**Instructions for the task:**
Among the records that follow, set down only the lines from the one containing "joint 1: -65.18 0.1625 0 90" to the one containing "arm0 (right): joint", both included, exactly.

**Raw data:**

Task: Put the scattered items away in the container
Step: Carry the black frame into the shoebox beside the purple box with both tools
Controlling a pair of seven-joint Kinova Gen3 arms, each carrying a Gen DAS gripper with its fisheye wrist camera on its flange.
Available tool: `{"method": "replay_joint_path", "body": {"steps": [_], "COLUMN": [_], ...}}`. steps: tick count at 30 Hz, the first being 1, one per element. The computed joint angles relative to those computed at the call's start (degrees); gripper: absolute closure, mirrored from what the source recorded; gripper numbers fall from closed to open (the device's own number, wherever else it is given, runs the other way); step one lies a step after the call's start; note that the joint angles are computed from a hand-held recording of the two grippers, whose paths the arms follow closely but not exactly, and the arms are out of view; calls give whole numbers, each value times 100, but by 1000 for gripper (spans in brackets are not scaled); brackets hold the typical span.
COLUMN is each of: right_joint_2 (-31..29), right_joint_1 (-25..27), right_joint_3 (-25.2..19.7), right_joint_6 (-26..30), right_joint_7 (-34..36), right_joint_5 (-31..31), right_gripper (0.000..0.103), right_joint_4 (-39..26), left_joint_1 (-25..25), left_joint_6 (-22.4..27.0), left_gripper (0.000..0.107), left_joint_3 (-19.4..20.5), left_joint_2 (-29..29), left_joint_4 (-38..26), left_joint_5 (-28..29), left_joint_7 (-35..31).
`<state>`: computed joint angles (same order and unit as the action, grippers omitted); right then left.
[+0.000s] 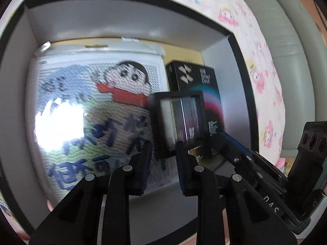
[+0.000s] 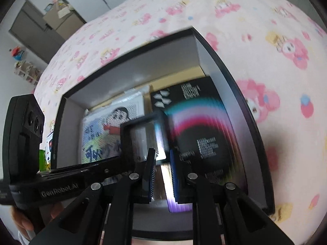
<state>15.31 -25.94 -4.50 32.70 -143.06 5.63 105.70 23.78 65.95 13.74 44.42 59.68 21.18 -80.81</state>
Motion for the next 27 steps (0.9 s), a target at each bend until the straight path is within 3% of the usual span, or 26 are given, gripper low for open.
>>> {"method": "replay_joint_path", "body": {"steps": [8, 13, 16, 21, 27], "right_joint_2": [104, -160, -255, 67, 142], "right_joint_1": [54, 170, 4, 62, 218], "right_joint_3": [25, -12, 64, 13, -39], "right_joint_6": [12, -244, -213, 192, 21], "right_joint_7": [-57, 14, -176, -85, 164], "right_joint_5": [17, -143, 124, 21, -231], "right_gripper": [90, 90, 90, 90, 90], "right_joint_4": [0, 252, 278, -6, 28], "left_joint_1": [132, -4, -130, -397, -283], "left_joint_6": [-2, -332, -324, -112, -69], "left_gripper": [85, 85, 85, 83, 83], "left_joint_3": [94, 126, 146, 288, 261], "left_joint_2": [373, 50, -80, 127, 394], "left_joint_4": [-498, 21, 241, 129, -224], "left_joint_5": [183, 274, 317, 711, 789], "left_joint_7": [225, 65, -46, -179, -32]}}
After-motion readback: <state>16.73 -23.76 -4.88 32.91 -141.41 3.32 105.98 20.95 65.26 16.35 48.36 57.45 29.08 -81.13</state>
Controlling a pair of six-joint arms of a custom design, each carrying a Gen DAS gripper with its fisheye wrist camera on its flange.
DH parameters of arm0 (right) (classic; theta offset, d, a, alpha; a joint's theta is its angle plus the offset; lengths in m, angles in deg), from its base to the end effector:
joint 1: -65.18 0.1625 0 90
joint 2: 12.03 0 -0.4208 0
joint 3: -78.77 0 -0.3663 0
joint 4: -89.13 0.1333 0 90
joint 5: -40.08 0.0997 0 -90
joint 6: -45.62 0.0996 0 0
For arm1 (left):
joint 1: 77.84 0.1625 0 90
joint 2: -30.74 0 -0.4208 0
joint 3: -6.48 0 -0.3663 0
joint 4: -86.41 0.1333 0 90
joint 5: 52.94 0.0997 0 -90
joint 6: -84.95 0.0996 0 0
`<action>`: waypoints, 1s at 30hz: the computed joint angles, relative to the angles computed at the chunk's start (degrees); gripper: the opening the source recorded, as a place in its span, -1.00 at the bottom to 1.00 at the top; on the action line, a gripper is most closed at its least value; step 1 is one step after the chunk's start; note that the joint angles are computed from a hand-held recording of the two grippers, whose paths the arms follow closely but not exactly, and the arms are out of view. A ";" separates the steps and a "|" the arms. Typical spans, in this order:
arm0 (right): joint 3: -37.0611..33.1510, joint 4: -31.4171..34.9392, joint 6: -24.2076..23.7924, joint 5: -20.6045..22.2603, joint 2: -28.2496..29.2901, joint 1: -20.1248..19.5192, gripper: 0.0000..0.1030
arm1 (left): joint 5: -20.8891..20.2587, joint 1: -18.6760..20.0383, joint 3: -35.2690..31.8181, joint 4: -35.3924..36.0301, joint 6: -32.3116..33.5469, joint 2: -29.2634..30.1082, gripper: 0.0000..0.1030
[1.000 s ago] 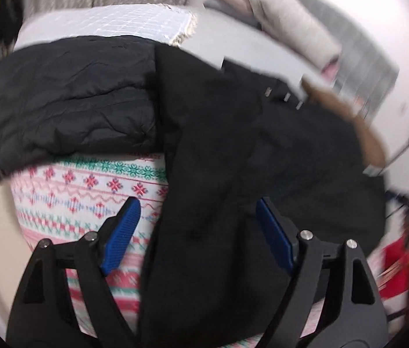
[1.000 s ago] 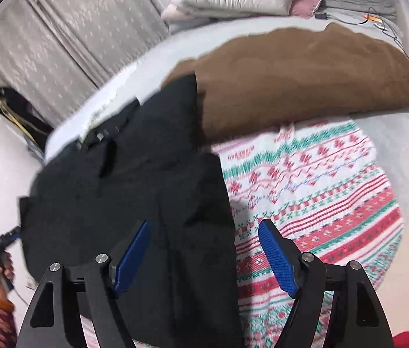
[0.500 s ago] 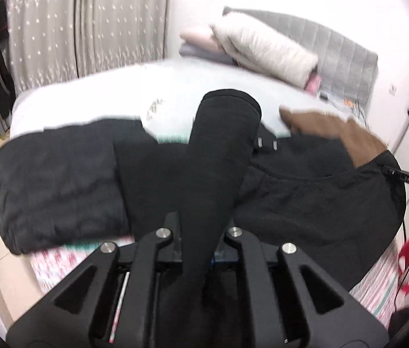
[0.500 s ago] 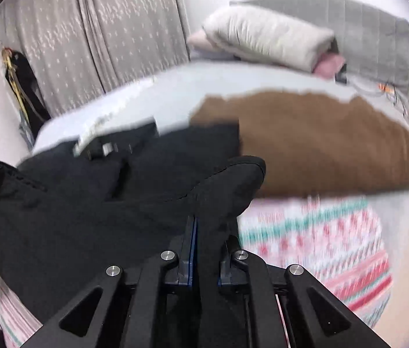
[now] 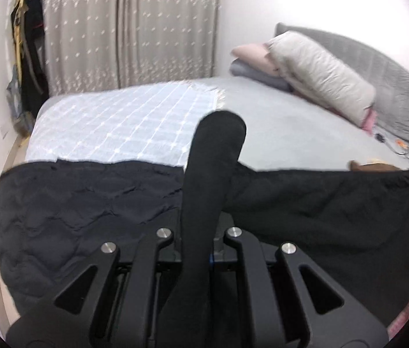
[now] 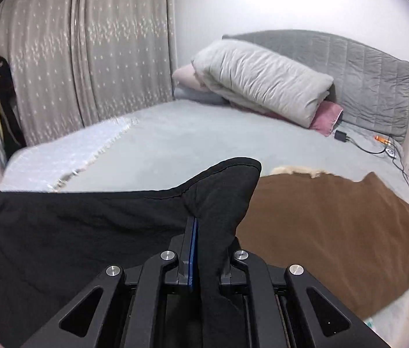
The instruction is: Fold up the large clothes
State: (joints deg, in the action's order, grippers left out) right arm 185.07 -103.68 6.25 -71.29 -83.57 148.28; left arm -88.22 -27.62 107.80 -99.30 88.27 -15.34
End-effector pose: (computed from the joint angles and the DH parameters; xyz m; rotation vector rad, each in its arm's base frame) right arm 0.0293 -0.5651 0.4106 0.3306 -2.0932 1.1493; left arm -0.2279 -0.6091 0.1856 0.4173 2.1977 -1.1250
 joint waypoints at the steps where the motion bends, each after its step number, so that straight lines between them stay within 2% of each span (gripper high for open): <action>1: -1.83 -0.55 -0.87 -1.23 2.65 -0.21 -0.83 | 0.29 1.34 -1.09 -0.03 -0.25 1.30 -0.81; 6: -6.22 -3.47 -5.25 -6.00 10.54 -1.77 -0.78 | 1.40 5.33 -4.65 3.55 -2.26 5.19 -0.72; 9: -7.15 -4.83 -6.40 -9.14 12.47 -1.83 -0.62 | 3.54 5.22 -5.15 9.03 -6.87 4.05 -0.34; 10: -6.46 -5.72 -6.36 -9.21 11.88 -1.59 -0.40 | 5.08 4.51 -4.36 10.12 -8.08 3.33 -0.17; 11: -6.02 -6.01 -6.14 -10.04 11.35 -1.20 -0.25 | 6.43 3.54 -3.37 11.19 -9.20 2.61 0.05; 12: -5.04 -5.53 -5.67 -10.81 9.96 -0.84 0.04 | 7.28 2.66 -1.66 12.07 -9.71 1.12 0.15; 13: -4.21 -3.99 -5.37 -9.77 8.20 -1.16 0.28 | 7.17 1.77 0.67 13.14 -10.51 -0.90 0.37; 14: -1.67 -2.89 -4.82 -7.88 5.37 -1.42 0.37 | 6.30 1.28 2.35 14.73 -11.77 -2.54 0.54; 16: 2.38 -0.05 -3.32 -5.30 0.23 -2.37 0.58 | 2.36 0.54 6.95 18.89 -15.29 -7.84 0.62; 18: 6.45 5.98 -0.25 -2.42 -5.83 -4.12 0.66 | -1.68 -0.13 10.97 24.82 -20.31 -13.06 0.66; 20: 10.56 11.89 2.29 0.10 -11.64 -6.59 0.68 | -6.04 -0.44 15.70 27.77 -24.01 -18.22 0.68; 23: 15.59 16.93 3.37 3.31 -17.83 -10.84 0.69 | -12.04 0.08 21.89 28.13 -27.58 -24.07 0.71; 25: 18.40 19.13 3.60 5.85 -20.96 -14.15 0.69 | -17.14 1.58 24.79 27.39 -28.36 -26.47 0.71; 27: 20.80 21.71 4.71 10.18 -23.67 -18.14 0.69 | -22.69 4.08 26.33 25.49 -28.25 -26.92 0.71; 29: 21.43 25.41 6.95 15.58 -25.07 -22.26 0.69 | -27.39 6.43 26.58 24.17 -28.35 -25.67 0.71; 30: 21.47 27.54 8.89 19.49 -25.53 -24.60 0.69 | -31.35 8.34 26.38 21.89 -27.92 -24.01 0.71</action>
State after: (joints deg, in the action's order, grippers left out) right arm 206.53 -76.14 15.13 -51.79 -109.10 123.68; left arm -119.57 -19.29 134.18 -77.41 60.35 -39.36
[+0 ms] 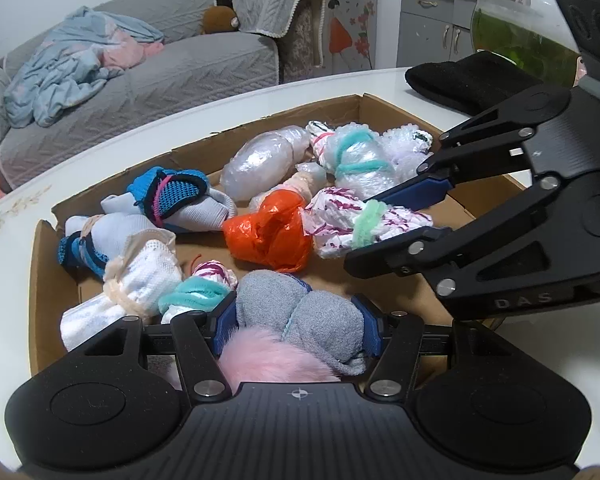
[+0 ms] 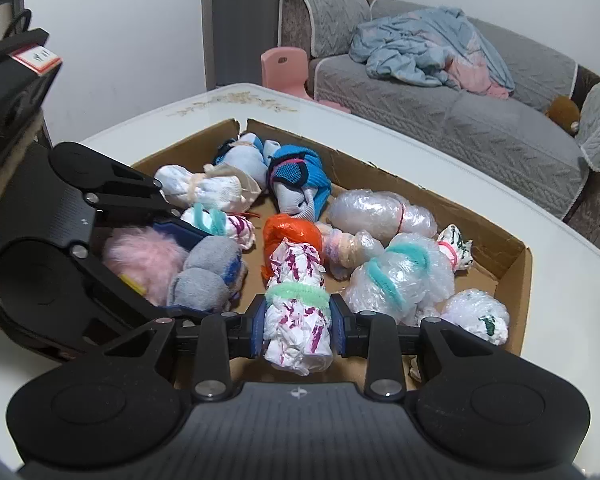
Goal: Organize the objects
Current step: 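Open both grippers to release the bundles in the tray and withdraw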
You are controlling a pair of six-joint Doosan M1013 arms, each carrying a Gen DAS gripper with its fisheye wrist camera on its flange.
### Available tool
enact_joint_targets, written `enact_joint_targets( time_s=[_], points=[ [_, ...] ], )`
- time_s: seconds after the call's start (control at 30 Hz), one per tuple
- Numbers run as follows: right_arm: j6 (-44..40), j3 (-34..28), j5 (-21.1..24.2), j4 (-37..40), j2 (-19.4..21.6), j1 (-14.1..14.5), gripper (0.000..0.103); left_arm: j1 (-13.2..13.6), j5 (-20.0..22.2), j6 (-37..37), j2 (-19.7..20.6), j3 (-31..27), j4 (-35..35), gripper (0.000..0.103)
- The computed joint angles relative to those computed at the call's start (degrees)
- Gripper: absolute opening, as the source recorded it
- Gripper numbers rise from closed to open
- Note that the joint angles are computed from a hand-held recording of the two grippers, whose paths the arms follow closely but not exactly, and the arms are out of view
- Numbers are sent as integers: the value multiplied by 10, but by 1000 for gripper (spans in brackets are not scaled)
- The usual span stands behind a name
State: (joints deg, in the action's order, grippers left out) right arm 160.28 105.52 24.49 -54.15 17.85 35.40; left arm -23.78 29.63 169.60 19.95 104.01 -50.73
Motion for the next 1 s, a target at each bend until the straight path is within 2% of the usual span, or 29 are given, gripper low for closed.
enact_joint_targets(
  time_s=[0.2,0.7,0.83,0.93,1.0],
  points=[
    [-51,-9,2,48,7,-5,30,1,0,2,1,0,0,66],
    [-51,-14,8,51,9,-2,32,1,-19,24,-12,14,-18,70],
    [-43,-14,7,48,8,-1,34,5,-20,53,-21,21,-39,75],
    [-45,-15,6,54,7,-1,34,5,-36,85,-28,29,-62,87],
    [-55,-18,7,63,9,-1,35,5,-44,88,-30,30,-59,87]
  ],
)
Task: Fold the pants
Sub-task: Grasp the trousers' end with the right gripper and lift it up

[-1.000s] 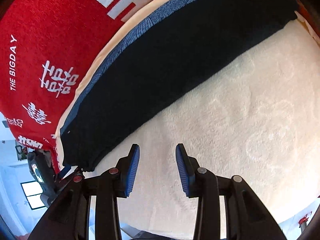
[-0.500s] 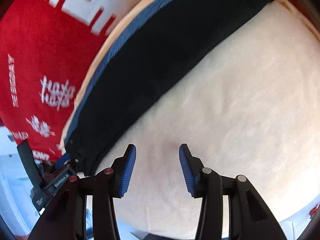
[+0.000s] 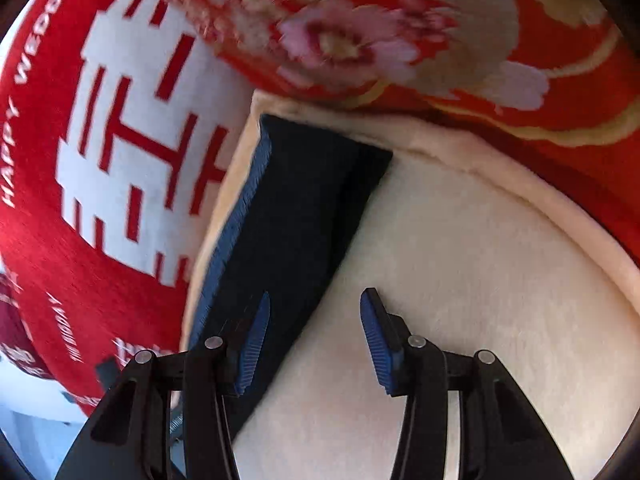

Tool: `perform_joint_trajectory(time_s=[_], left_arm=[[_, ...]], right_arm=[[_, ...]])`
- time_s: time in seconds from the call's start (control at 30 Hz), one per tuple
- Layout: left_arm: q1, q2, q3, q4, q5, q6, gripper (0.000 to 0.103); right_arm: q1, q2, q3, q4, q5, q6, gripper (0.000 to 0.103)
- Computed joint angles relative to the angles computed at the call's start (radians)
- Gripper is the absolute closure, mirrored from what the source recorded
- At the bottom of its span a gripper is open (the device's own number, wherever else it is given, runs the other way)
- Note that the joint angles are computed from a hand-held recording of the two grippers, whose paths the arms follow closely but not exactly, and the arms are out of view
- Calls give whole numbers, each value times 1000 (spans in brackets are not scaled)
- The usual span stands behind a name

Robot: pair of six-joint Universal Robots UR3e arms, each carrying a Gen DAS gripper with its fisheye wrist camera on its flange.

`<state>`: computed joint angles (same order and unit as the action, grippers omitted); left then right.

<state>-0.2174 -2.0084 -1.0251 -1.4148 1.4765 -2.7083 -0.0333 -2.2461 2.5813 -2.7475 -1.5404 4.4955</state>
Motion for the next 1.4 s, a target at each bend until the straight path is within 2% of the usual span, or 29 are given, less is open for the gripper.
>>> perform_joint_trajectory(time_s=[0.07, 0.13, 0.2, 0.27, 0.3, 0.33, 0.37, 0.4, 0.43, 0.53, 0.63, 0.67, 0.73, 0.77, 0.87, 1.0, 1.07, 1.1, 1.13, 1.17, 1.2, 1.3, 1.4], left_arm=[[5, 10, -22, 20, -9, 14, 0], [9, 10, -35, 40, -4, 27, 0], [8, 18, -64, 72, 0, 37, 0], [-5, 7, -43, 58, 4, 32, 0], [-11, -10, -4, 24, 10, 26, 0], [-16, -29, 48, -19, 15, 21, 8], [-19, -36, 92, -55, 6, 20, 32], [-20, -45, 145, -98, -14, 30, 41], [-24, -49, 184, -126, -34, 48, 45], [-24, -22, 173, -86, -100, 76, 45], [-28, -52, 162, -148, -161, 70, 45], [-33, -34, 99, -115, -162, 55, 45], [-46, 51, -69, 39, -160, 75, 44], [-44, 63, -90, 57, -167, 77, 44], [-6, 35, -28, -34, -237, 68, 45], [39, 43, -17, -91, -282, 164, 40], [66, 18, 70, -202, -293, 203, 40], [83, -3, 141, -286, -303, 208, 40], [103, -6, 176, -333, -311, 204, 34], [137, -2, 202, -362, -318, 203, 19], [181, 14, 207, -367, -327, 210, 16], [310, -15, 341, -460, -328, 274, 16], [423, -159, 631, -613, -294, 329, 16]], right_arm=[[-24, 35, 35, -105, 11, -34, 52], [-44, 137, 50, -247, 0, -67, 52], [-43, 233, 22, -321, -23, -95, 52], [-71, 262, -34, -265, 11, -119, 54], [-80, 260, -69, -199, 26, -121, 74], [-90, 253, -117, -101, 37, -127, 87], [-110, 241, -128, -66, 66, -136, 87], [-108, 228, -147, -45, 65, -132, 89], [-98, 222, -182, -10, 57, -159, 89], [-43, 243, -309, 77, 18, -247, 89], [30, 288, -431, 143, -36, -297, 89], [47, 309, -457, 148, -52, -301, 89], [78, 356, -538, 193, -58, -325, 89], [103, 383, -582, 220, -84, -338, 89], [153, 457, -713, 297, -123, -373, 89], [229, 540, -882, 422, -184, -424, 89], [271, 599, -998, 516, -213, -456, 89], [302, 648, -1077, 563, -236, -473, 89], [327, 691, -1147, 605, -256, -480, 89], [355, 748, -1248, 673, -274, -489, 89], [385, 813, -1353, 730, -288, -503, 89], [459, 1015, -1666, 901, -321, -530, 89], [528, 1265, -1980, 982, -344, -590, 87]])
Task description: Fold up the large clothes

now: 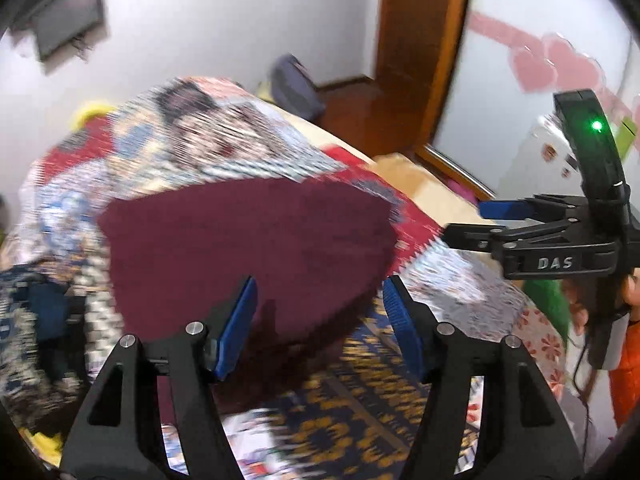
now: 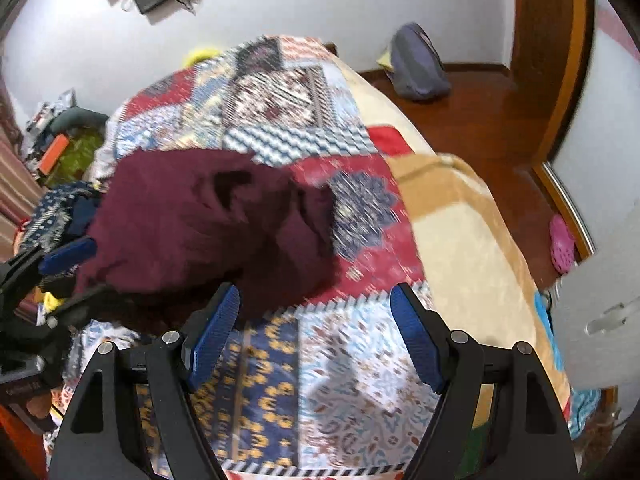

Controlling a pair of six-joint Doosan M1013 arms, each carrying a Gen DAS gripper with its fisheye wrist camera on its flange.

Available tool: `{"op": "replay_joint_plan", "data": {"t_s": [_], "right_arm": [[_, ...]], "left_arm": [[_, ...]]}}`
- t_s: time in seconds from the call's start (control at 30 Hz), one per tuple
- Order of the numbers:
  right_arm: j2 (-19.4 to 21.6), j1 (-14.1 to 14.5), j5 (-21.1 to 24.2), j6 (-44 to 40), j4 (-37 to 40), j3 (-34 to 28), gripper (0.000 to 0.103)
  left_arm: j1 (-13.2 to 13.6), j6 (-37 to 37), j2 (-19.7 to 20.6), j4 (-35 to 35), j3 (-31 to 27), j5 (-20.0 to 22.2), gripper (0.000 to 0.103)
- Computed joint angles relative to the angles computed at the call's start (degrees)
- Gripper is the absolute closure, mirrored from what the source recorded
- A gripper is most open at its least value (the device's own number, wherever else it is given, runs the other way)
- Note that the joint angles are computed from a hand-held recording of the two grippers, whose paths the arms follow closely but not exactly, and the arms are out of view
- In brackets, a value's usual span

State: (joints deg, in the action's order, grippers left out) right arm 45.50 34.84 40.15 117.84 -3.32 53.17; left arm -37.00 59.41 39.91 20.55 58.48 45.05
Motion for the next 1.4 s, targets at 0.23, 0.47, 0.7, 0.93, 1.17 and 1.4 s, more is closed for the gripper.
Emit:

**Solution:**
joint 1: -65.18 0.1625 0 90
joint 2: 12.03 0 -0.4208 0
joint 3: -78.77 0 -0.3663 0
joint 4: -89.13 0.1333 0 90
joint 5: -40.08 0.0997 0 -90
joint 6: -45.62 0.0996 0 0
For arm1 (left):
joint 1: 77.84 0.1625 0 90
joint 2: -30.74 0 -0.4208 0
joint 3: -6.48 0 -0.3663 0
joint 4: -86.41 0.1333 0 90
joint 5: 52.94 0.0997 0 -90
joint 6: -84.95 0.0996 0 0
`<action>`: waypoints, 1s at 30hz: the computed joint angles, relative to the angles computed at the chunk's start (degrees); gripper: the opening the source recorded, as a place in its span, -1.00 at the bottom to 1.00 at the top; on the action line, a gripper is most closed at its least value; step 1 is one step after the chunk's start; note that the joint angles are computed from a hand-held recording of the two grippers, whose paths the arms follow closely but not exactly, and the arms are out of view. A ";" separates the steps and a "|" the arms. Typical spans, in this order:
arm0 (right): joint 3: -37.0611..33.1510, joint 4: -31.4171..34.9392, joint 6: -24.2076..23.7924, joint 5: -20.6045..22.2603, joint 2: -28.2496..29.2901, joint 1: -20.1248..19.5192, gripper: 0.0000..0.1030

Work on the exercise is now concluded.